There are two parts of this definition that are important.

 

A habit is acquired.

 

How do we acquire habits? Some are obvious. I have a habit of eating every day. Survival. Some are not so obvious. I have another habit of biting my fingernails. Hard to pin that one down.

 

A habit is nearly or completely unconscious.

 

Often, we have little or no awareness that we are even engaging in the habit. Sometimes a habit we have is pointed out by a friend or loved one. I've been told that biting my fingernails is disgusting. Probably. Other times we are already engaged in the habit, and we become spontaneously aware that we are doing it.
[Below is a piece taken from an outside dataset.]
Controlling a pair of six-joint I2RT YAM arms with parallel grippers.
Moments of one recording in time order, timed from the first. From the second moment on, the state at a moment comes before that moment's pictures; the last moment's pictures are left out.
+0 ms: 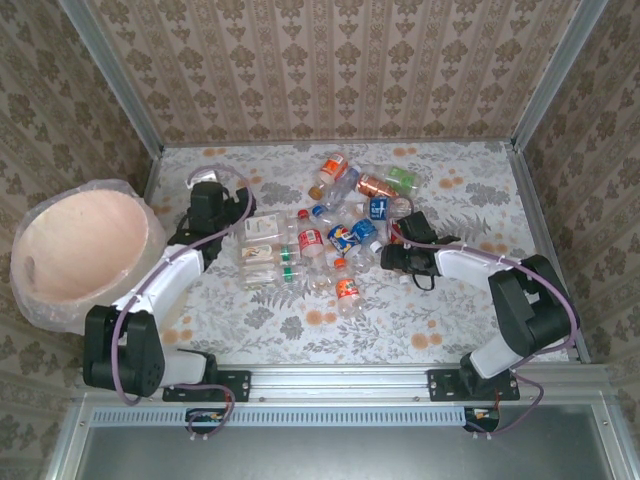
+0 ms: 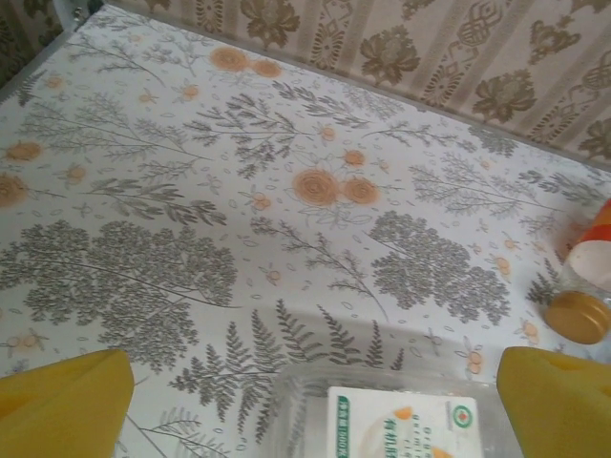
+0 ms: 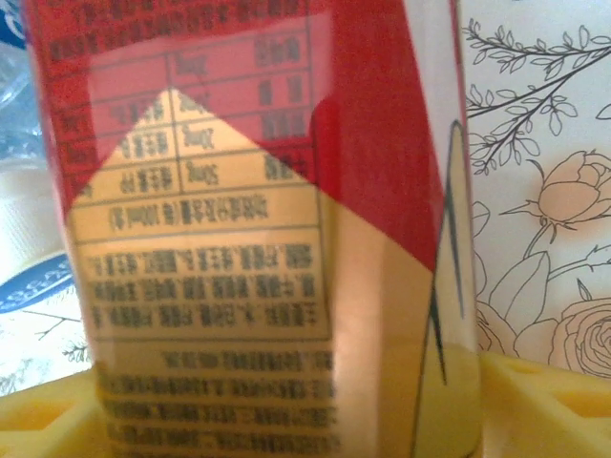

It's almost like it's just happening on its own.

 

The spontaneous awakening to the fact we are engaging in a habit, especially one that we want to change, is the first part of the key to changing it.

 

How do we change our habits?

 

We say we want to break a habit. That's not really how it works. We replace one habit with a different one. I've heard that it takes 21 days to create a new habit. Maybe. According to Positive Psychologist Emily vanSonnenberg 

(@evansonnenberg), it takes anywhere from 18 to 254 days and 66 days on average

 

Bottom line: it takes as long as it takes. The more diligent and focused we are at the beginning of our new habit journey, the faster we will see a change.

 

Awareness

 

Awareness. Mindfulness. It's important to cultivate awareness of two things.

 

One: The negative habit you are trying to replace. If you don't know you are doing it, you can't do anything about it. Even if the awareness is in hindsight, that's AWESOME! Take what you can get. Once you realize that you just ate three slices of birthday cake, in spite of your commitment to eating healthy, take a minute and replay the scene. Try to find the moment that your unconscious habit took over. Replay it.

 

Two. The new habit you are trying to establish. Make a different choice in your imaginary replay of the scene. Focus on how good it will feel to stick with your commitment and resist the cake.

 

The second part of the key to changing a habit is

positive reinforcement. 

 

Be Your Own Biggest Fan

 

 

The mind doesn't respond very well to negative reinforcement. When you make a better choice in your imaginary replay, find your inner cheerleader. Do whatever you have to do to make that moment a positive thing.

 

Maybe even jump up and down and make a little cheer. "Who's awesome because of my new commitment? I AM!"

 

This might feel very awkward and silly and stupid and . . . whatever. It's the secret sauce!

 

The more you reinforce the positive behavior, the more quickly it will become the new normal, the new habit.

 

The good news for all of us impatient people: there's no limit to how often we can replay the birthday cake catastrophe and change the story. No limit. The more often you revisit the scene, make a different choice and  . . . wait for it . . . give yourself some positive reinforcement, the faster the new habit will establish itself.

 

Charles Duhigg (@cduhigg), the author of The Power of Habit, discusses "the habit loop" of cues, routines, and rewards of habits. What causes you to engage in a habit, the habit itself, and why is the habit attractive? It's a great summary of the process.

 

Keep Going

 

And it takes time. Sixty-six days can seem like a long time, but it's a blink of an eye compared to the decades that some of our most stubborn habits have been hanging around. Be patient. If you were going to run a marathon, would you get mad if you were tired after 3 miles? If your not in good shape you might, but it won't do much good. Maybe you would just keep going because you are in it for the long haul.

 

Developing a positive habit that will be beneficial to you and, by extension, to the people around you is worth the time and energy. So, get going. Find the right blend between tenacity an kindness and stick with it. It's worth it.